Galina Is Katerina: The REAL Lady Macbeth of Mtsensk



I waited 30 years to see this and was not disappointed - only happy to have lived long enough to finally have this opportunity.

First off: Vishnevskaya. For those, like me, who'd only experienced this artist in concert or at the very end of her operatic career, to finally witness her in a complete role as tailor-made for her as this proves to be overwhelming. She opens the film with Katerina's boredom" aria in a voice entirely unrecognizable one that harkens back more to her jazz and nightclub singing roots than the world of opera. It as though she were channeling Billy Holiday while imitating Rosa Ponselle.

Visnhevskaya's face is unbelievable. Forget about expressions changing over the course of a film - her face becomes some great mask which frequently in less than the blink of an eye can transform her from appearing angelic, saintly, demonic, tortured, and instantly go from looking like a teenager to a run down, broken old woman. Likewise, she presents as stunning and beautiful one second and grotesquely haggard the next. To call watching her "fascinating," is an understatement.


Though she insisted she performed her own stunts in the film's tragic and violent ending (which here, are bone chillingly horrifying) they simply HAD to use a stunt double in one scene (though you can't really tell), when Katarina violently kicks out her bedroom window (which IS clearly Vishnevskaya) leaps out about 8 feet - (and almost 3 stories in the air!) dropping to a landing beneath her, then tears down the stairs like a madwoman possessed. I rewound it about 5 times to try and detect where the switch was made . . . but could not.

Mikhail Shapiro's film is gorgeously grotesque. 1966 Soviet cinema wasn't among the technically best the film world had to offer, and yet Shapiro's techniques, seems comprised of equal parts Hitchcockian hyper-realism and the surrealstic spookiness from the earliest days of film like Wiene's "Dr. Caligari." There is a visible pulsating quality in the transfer (in the original, too? I couldn't know) a sort of silent movie "flicker" in the washed out, oddly green/blue hued sepia toned color. Ingeniously, Shapiro sometimes layers image over image, such as the opening scene where we watch Katerina, sitting in a window looking out as the images she describes are projected, like home movies, against the exterior walls of her home. It is a brilliant device that early on pulls us directly into the mind of Katerina and how later, despite her brutal actions, retains our sympathy for her.

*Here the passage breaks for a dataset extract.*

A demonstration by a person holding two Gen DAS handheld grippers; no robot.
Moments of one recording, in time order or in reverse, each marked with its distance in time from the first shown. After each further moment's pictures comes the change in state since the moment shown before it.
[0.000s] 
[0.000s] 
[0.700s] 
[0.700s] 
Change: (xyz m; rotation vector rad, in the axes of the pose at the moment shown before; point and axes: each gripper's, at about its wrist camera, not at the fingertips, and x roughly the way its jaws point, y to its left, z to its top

With the score so severely cut to fit within the framework of the film, we loose some truly great music, but the film version points up the very limits of ennui and violence of the tale into nearly unbearably vivid relief.

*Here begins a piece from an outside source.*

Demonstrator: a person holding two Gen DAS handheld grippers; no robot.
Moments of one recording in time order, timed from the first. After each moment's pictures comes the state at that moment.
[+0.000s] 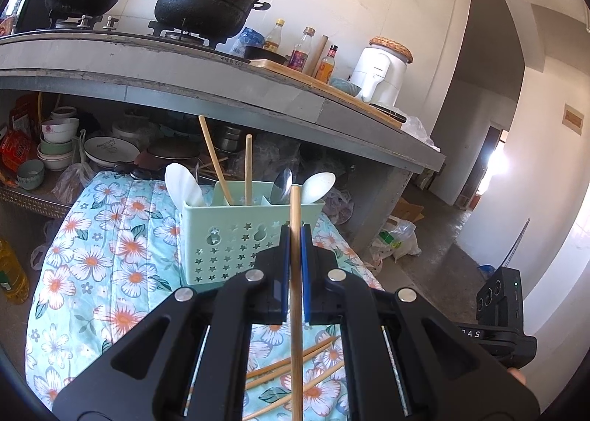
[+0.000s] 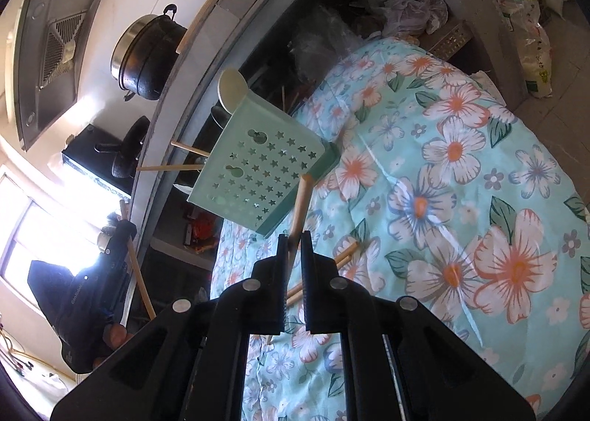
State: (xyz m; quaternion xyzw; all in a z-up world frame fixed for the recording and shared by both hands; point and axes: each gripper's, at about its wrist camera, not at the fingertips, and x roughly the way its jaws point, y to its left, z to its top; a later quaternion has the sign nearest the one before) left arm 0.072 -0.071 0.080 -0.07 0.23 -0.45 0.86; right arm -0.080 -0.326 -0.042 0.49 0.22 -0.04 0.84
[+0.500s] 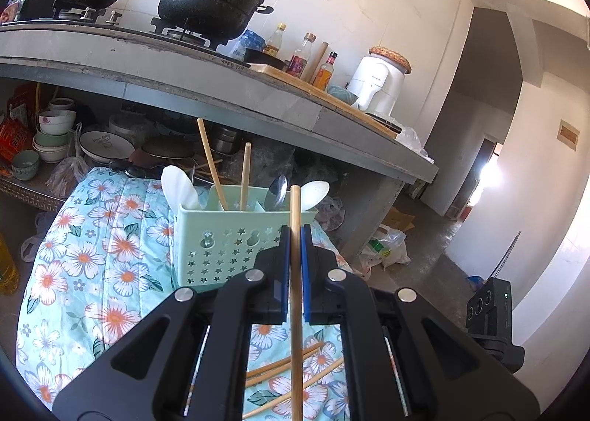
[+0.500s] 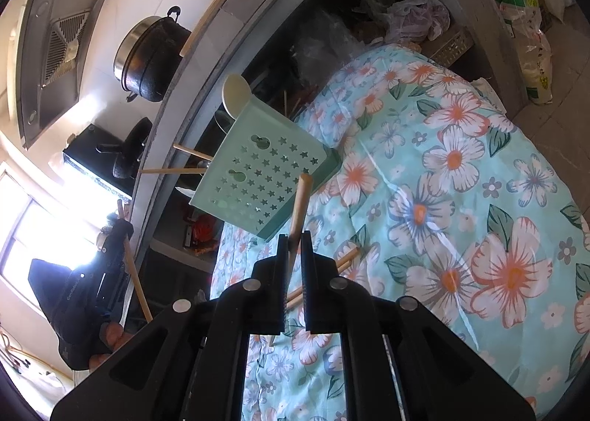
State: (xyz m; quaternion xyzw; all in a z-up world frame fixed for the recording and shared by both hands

Those unfamiliar with Shostakovich's score - or scared of it - will here get some of the most tuneful and beautiful music from this opera and, as cast here, one practically revels (whenever possible) in its "Fiddler on the Roof" nightmare quality.

For the lovemaking music that begins the second act , Shostakovich draws on the romantic Russian tradition with music of ineffable sweetness, which in this context becomes as jarring and unsettling as everything that comes before or after it.

Unafraid to combine horror and hilarity, Shapiro adds yet another amazing sequence to the film when Katerina, first hears the ghost of her freshly murdered father-in-law. Onstage, this scene usually means Boris belting out his lines in white theatrical "ghost" make-up, etc. In the film, Shapiro preys on Katerina's nightmarish guilt as, truly ghostlike, he bursts through a set of doors, a nearly cartoon-like head 50 times larger than life hovering and singing over Katerina and Sergei's sleeping bodies. I found myself simultaneously laughing and cringing in horror. Yes, I loved it.

The final scenes of that endless march through Siberia is enough to chill one right to the marrow. As a big fan of Vishnevskaya, I've read her account innumerable times, but even that had not prepared me for those final, violent plunges as she takes Sonyetka down with her into that horrible, icy death. Vishnevskaya's Katerina has become absolutely unhinged, ratcheting the horror even even further in an image I won't divulge, but can honestly say one I did not see coming.

I am (for more than obvious reasons) delighted to be alive right now, but also to have lived live long enough to be able to indulge the senses with the visionary work of unknown masters of yore coming to light, like the nearly forgotten Mr. Shapiro.

Anyone on the fence about this one should just climb right over to the other side. This is truly amazing operatic filmmaking . . . vastly unlike anything one is likely to ever have seen before or since.